[Items listed in a dataset]
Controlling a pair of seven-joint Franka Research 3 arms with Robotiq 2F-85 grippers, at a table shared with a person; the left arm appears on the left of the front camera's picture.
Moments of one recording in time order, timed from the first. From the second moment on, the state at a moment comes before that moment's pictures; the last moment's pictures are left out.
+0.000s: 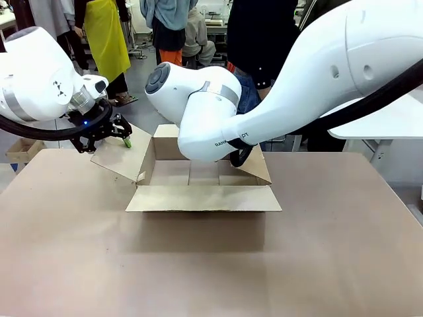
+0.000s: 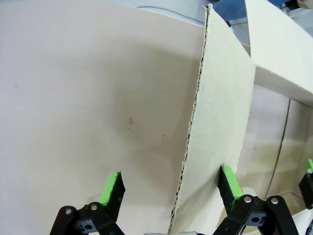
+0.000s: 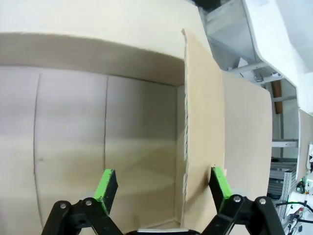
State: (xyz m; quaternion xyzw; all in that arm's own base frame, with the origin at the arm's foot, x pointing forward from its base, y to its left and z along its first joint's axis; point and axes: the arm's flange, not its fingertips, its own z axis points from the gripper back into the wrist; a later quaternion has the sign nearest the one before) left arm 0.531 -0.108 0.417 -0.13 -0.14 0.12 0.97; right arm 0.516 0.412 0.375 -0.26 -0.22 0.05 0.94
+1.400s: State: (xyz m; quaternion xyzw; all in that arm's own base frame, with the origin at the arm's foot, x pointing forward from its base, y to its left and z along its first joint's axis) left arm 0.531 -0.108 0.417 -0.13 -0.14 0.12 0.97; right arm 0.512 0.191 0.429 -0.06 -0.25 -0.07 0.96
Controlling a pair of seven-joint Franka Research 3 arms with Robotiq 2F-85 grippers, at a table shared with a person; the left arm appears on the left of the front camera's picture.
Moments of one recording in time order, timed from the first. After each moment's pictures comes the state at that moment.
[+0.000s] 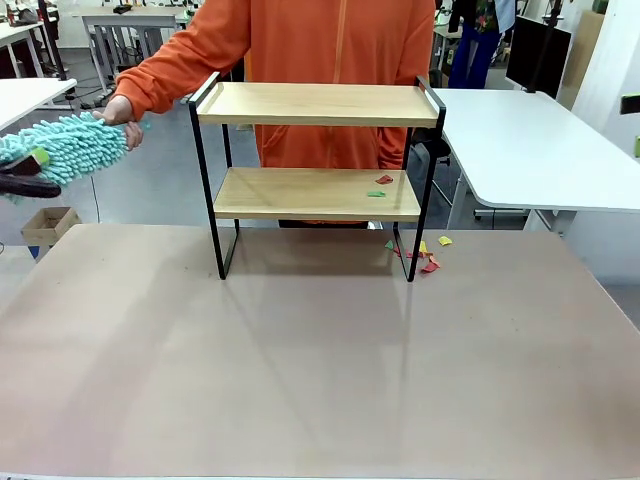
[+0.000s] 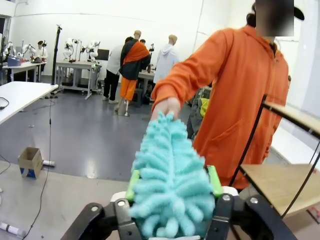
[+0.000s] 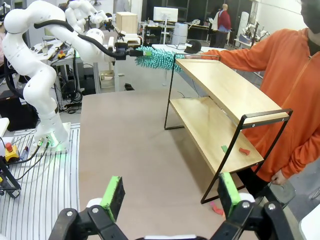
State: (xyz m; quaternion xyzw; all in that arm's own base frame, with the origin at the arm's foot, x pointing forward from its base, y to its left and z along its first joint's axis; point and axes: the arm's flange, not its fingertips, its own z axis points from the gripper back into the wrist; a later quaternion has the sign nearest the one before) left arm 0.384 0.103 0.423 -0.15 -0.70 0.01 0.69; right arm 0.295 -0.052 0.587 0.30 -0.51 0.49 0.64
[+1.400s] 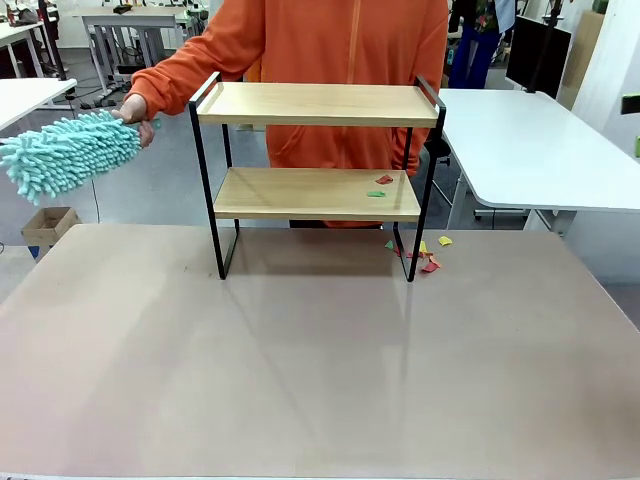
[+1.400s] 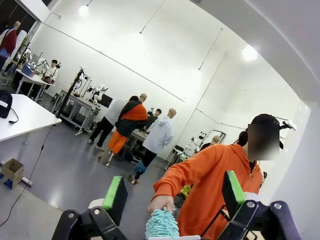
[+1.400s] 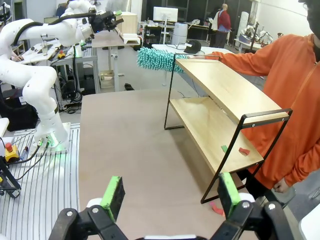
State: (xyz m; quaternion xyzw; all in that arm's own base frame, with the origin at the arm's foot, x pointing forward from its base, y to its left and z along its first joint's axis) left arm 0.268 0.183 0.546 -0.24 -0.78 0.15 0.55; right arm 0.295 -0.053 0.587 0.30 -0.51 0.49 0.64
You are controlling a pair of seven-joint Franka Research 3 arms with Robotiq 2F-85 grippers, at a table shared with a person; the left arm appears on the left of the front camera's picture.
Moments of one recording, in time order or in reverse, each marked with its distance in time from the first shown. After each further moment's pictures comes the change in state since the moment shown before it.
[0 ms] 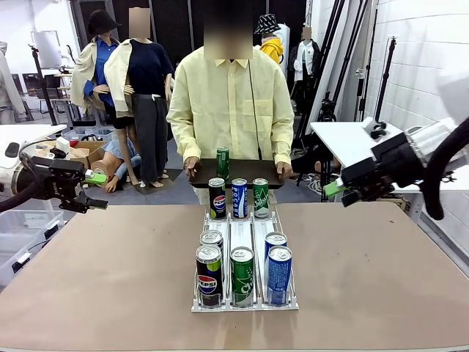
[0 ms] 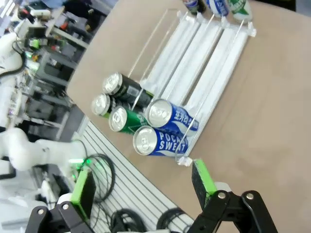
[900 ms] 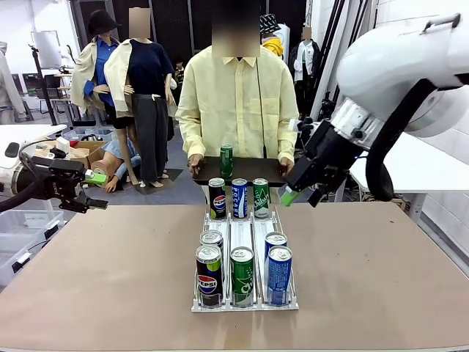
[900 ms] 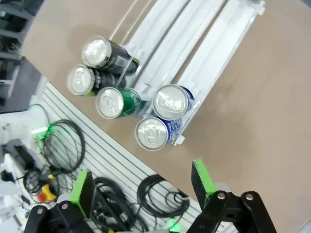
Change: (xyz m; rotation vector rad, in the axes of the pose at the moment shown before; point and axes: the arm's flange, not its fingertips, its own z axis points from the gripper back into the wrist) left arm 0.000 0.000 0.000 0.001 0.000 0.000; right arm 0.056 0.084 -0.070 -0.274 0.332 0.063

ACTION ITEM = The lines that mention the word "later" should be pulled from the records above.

ANSWER BOX =
State: (xyz m; quaternion xyzw; all in that arm's own base frame, with the origin at the arm's foot, x pointing forward from its base, y to its left and z along its first joint's axis; point and axes: the arm's flange, not its fingertips, its own z axis points from the gripper back into the wrist; a later quaternion has the sign nearest the one before) left arm 0.531 -0.108 0.417 -0.13 -0.14 0.12 0.97; right arm 0.516 0.412 0.375 -0.26 -0.22 0.05 0.94
State: (xyz m; quaternion xyzw; all in that arm's own base frame, with the origin at the arm's foot, x pointing forward from its base, y to its left and z along its first joint's axis; point and axes: the arm's flange, not its fingertips, its own z axis points from the gripper back into the wrist; a later quaternion has the sign nearest the one before) left arm 0.384 0.103 0.423 -0.15 -0.70 0.01 0.69; right arm 0.295 -0.052 0.587 0.30 -0.51 0.49 0.64

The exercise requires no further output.